La respuesta le costó un duro cruce con Juan Marino, de UP. "Si es una reforma histórica, como dice Bullrich, debe pasar por el Congreso", sostuvo el diputado y enumeró fragmentos de los decretos que no le convencen. "Dice textualmente que la Policía Federal puede 'registrar y calificar a las personas de una actividad que la policía debe reprimir'", leyó y pidió explicaciones. El funcionario recordó que ese era el texto de la ley marco vigente y lo copiaron textual. "No íbamos a estar escribiendo uno nuevo", se justificó.
La misma respuesta brindó Ortiz de Rosas a Marino para fundamentar por qué se sostiene la facultad de retener hasta tres días a sospechosos. El director se escabulló cuando el diputado lo consultó por la base de datos personales que tendría la policía federal. "En el marco de la investigación pueden surgir de forma voluntaria y mediante un acto judicial", aclaró el funcionario.
Grillo y Misiones
Si bien la reunión nunca salió de cauce, UP se fue de libreto para pedir explicaciones por el disparo que recibió el fotógrafo Pablo Grillo durante una de las manifestaciones realizadas en las inmediaciones del Congreso. "Fue un accidente lamentable. No vamos las fuerzas federales a disparar sobre un periodista. Las situaciones de orden público son complejas", respondió Ortiz de Rosas ante una pregunta del diputado Leopoldo Moreau.
El legislador lo consultó además sobre la información recolectada por el Ministerio de Seguridad durante las manifestaciones. "No podemos hacer tareas de inteligencia. Nos limitamos a la prevención", se defendió el funcionario.
La reunión terminó con la exposición del exsuboficial mayor de la Policía de Misiones, Ramón Oscar Amarilla, quien estuvo preso tras una protesta salarial realizada en su provincia, acusado de sedición. Este año Amarilla fue candidato en la elección legislativa y salió de la cárcel para asumir su banca. Lo acompañó el suboficial de Misiones Germán Palavecino.

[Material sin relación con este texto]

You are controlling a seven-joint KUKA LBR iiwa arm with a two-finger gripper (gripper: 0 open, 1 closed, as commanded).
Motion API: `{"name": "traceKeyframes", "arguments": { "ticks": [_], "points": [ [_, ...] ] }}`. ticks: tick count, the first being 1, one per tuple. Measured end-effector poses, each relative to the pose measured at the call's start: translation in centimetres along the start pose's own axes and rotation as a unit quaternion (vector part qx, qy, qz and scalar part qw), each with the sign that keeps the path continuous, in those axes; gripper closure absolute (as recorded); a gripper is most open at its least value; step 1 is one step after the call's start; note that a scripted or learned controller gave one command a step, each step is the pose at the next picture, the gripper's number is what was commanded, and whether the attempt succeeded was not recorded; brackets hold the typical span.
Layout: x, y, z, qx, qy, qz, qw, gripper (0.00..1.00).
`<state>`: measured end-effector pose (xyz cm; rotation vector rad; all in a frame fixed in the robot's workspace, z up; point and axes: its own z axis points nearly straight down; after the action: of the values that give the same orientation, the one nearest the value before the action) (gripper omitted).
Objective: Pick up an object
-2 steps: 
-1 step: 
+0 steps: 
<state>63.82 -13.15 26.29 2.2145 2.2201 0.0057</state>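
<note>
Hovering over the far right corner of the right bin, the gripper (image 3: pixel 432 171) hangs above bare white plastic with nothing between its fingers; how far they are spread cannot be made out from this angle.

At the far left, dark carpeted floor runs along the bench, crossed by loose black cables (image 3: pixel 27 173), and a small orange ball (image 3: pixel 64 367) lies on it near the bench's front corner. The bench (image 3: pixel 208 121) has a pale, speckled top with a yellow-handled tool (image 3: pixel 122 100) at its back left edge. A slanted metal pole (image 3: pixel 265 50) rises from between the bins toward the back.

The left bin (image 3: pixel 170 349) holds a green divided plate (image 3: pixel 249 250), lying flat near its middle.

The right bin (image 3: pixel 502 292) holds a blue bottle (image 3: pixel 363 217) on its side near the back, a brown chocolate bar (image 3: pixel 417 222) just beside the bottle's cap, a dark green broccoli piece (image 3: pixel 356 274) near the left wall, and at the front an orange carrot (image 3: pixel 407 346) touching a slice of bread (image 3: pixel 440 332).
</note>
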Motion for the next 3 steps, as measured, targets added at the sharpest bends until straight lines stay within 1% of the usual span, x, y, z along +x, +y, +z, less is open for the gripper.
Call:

"Ordenaron mi detención involucrandome con un grupo de WhatsApp, del que no formo parte. Han violado todos mis derechos constitucionales y humanos. Estuve ocho meses y 24 días privado de la libertad. Estamos siendo perseguidos todos: hay personas que se tuvieron que ir de la provincia por pensar diferente", denunció Amarilla.
El expolicía acusó por la persecución al ministro de Gobierno, Marcelo Pérez; y al gobernador Hugo Passalaqcua. "Soy el primer diputado que ha ganado en una unidad penal", celebró. La visita de Amarilla fue pedida por la senadora Edith Terenzi, de Provincias Unidas, cercana al gobernador Ignacio Torres (Chubut).
Los policías recibieron la solidaridad de Parrilli. "Yo he sufrido persecución y ahora la sufre Cristina Fernández de Kirchner. Los senadores Lara, Terenzi y Glinski anunciaron que crearán una subcomisión para evaluar el funcionamiento de las policías provinciales, que no están bajo el control del Congreso.